Внутренний круг благочестивых аристократов, возглавляемый герцогом и герцогиней Шеврез, герцогинями Бовилье и Мортемарт, а также тремя дочерьми Кольбера, образовал вокруг короля и его супруги санитарный кордон из дэвотов, многие из которых были искренне религиозны, а некоторые приняли мистический квиетизм мадам Гюйон. Всемирно известный гимн "Adeste Fideles" был сочинен неизвестным французским поэтом примерно в это время. Остальная часть двора лишь внешне присоединилась к новому настроению короля. Он отказался от легкомыслия, чаще посещал мессу и причастие, все реже - оперу и театр, которые теперь стремительно угасали после своего расцвета при Люлли и Мольере. Охота, дорогостоящие банкеты и балы, карточная игра на большие ставки продолжались, но в атмосфере умеренности, сдобренной напоминанием о мрачности. Парижане и вольнодумцы прятали головы, ожидая реванша при нетерпеливо ожидаемом Регентстве. Но народ Франции радовался святости своего правителя и молча сносил, смертью и налогами, раздувающиеся военные повинности.

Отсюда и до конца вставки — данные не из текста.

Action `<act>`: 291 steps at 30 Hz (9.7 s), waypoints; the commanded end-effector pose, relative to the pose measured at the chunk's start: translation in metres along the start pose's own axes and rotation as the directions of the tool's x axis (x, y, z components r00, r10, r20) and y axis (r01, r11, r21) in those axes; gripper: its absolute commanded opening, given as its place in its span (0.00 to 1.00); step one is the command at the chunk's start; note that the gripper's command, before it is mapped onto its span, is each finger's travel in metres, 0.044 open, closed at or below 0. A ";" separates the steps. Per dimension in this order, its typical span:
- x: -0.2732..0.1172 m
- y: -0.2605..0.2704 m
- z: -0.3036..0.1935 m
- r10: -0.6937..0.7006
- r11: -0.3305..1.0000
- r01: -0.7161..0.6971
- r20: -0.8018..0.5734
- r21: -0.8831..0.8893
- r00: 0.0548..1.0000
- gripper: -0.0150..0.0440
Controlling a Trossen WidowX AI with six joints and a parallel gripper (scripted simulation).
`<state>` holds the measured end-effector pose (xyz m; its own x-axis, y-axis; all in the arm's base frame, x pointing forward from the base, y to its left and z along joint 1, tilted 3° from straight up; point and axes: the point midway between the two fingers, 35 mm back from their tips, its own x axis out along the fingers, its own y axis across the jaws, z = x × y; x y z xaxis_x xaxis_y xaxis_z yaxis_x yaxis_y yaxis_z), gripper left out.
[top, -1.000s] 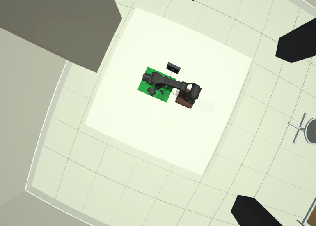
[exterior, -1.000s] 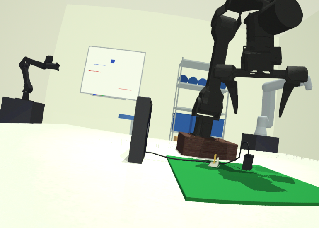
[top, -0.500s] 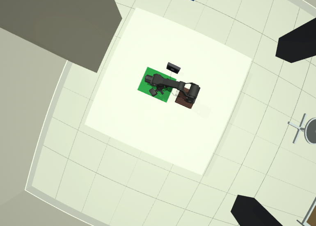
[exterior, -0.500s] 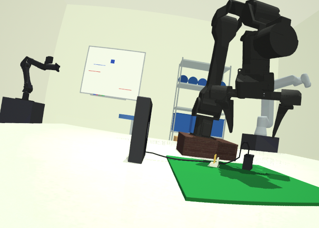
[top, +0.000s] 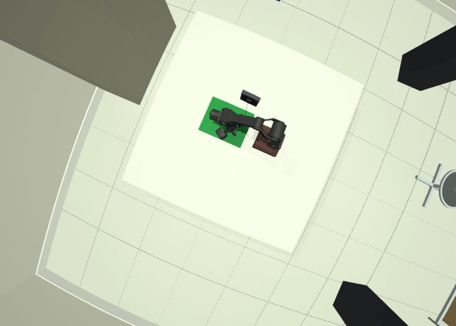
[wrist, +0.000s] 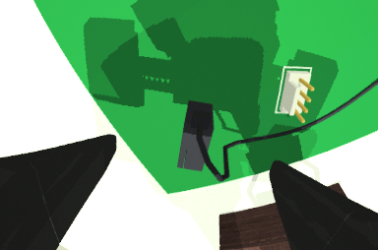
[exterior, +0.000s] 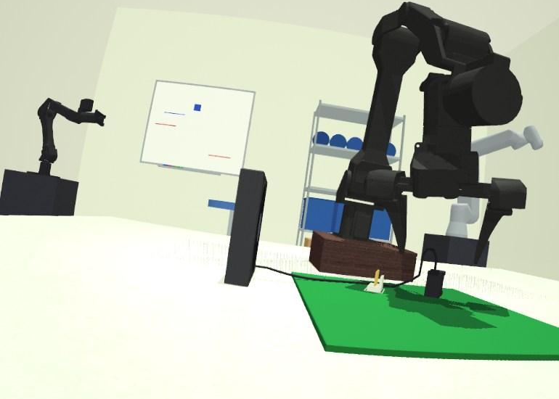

II. ВЕЛИКИЙ СОЮЗ: 1689-97 ГГ.

Налоги росли даже тогда, когда благосостояние снижалось. Масштабная система государственной торговли и промышленности, созданная Кольбером, начала разрушаться еще до его смерти (1683). Отчасти она погибла из-за оттока людей с ферм и фабрик в лагеря и на поля сражений. В основном же она погибла из-за саморегулирования: государственные правила подавляли рост, который мог бы произойти при меньшем надзоре и сдерживании, большей свободе дышать, экспериментировать и ошибаться. Предпринимательство оказалось связанным лабиринтом приказов и наказаний; сложный механизм экономической деятельности, движимый утомительным голодом многих и изобретательской жадностью немногих, стонал и спотыкался под горой правил и грозил остановиться. Уже в 1685 году мы слышим крики laissez faire, за шестьдесят пять лет до Кеснея и Тюрго, за девяносто один до Адама Смита. "Высший секрет, - сказал один из интендантов Людовика XIV, - заключается в предоставлении полной свободы торговли". Никогда еще мануфактуры и торговля не были так расточительны в этом королевстве, как с тех пор, как мы взяли за правило укреплять их с помощью государственных указов". 21 Упадку способствовали и другие факторы. Гугеноты, бежавшие от преследований, уносили с собой свои экономические навыки, а иногда и сбережения. Торговля страдала от желания короля завоевывать, а не торговать. Экспорт сдерживался иностранными тарифами в ответ на французские пошлины на импорт. Англичане и голландцы оказались лучшими мореплавателями и колонизаторами, чем гордые и нетерпеливые галлы; компания "Инд" потерпела неудачу. Налоги препятствовали развитию сельского хозяйства, а нечестная валюта запутала и подкосила финансы.

Министры, служившие Людовику после смерти Кольбера, не могли сравниться по способностям с теми, кого король унаследовал от Ришелье и Мазарина. Сын Кольбера Жан Батист, маркиз де Сеньеле, получил министерство торговли и морское министерство; Клод Ле Пелетье возглавил финансы, но вскоре его сменил Луи Фелипо, сеньор де Поншартрэн; Лувуа остался военным министром. Новые люди были потрясены накопленной славой и властью Людовика XIV; они боялись принимать решения, и государственная машина ждала отягощенного разума короля. Только у Лувуа была своя воля, и она была направлена на войну - против гугенотов, против Нидерландов, против любого принца или народа, стоящего на пути расширения Франции. Лувуа создал лучшую армию в Европе; он приучил ее к дисциплине и храбрости, оснастил новейшим оружием и обучил нежному искусству штыка.* Но как можно было накормить такую армию или поддержать ее боевой дух, если она не сражалась и не побеждала?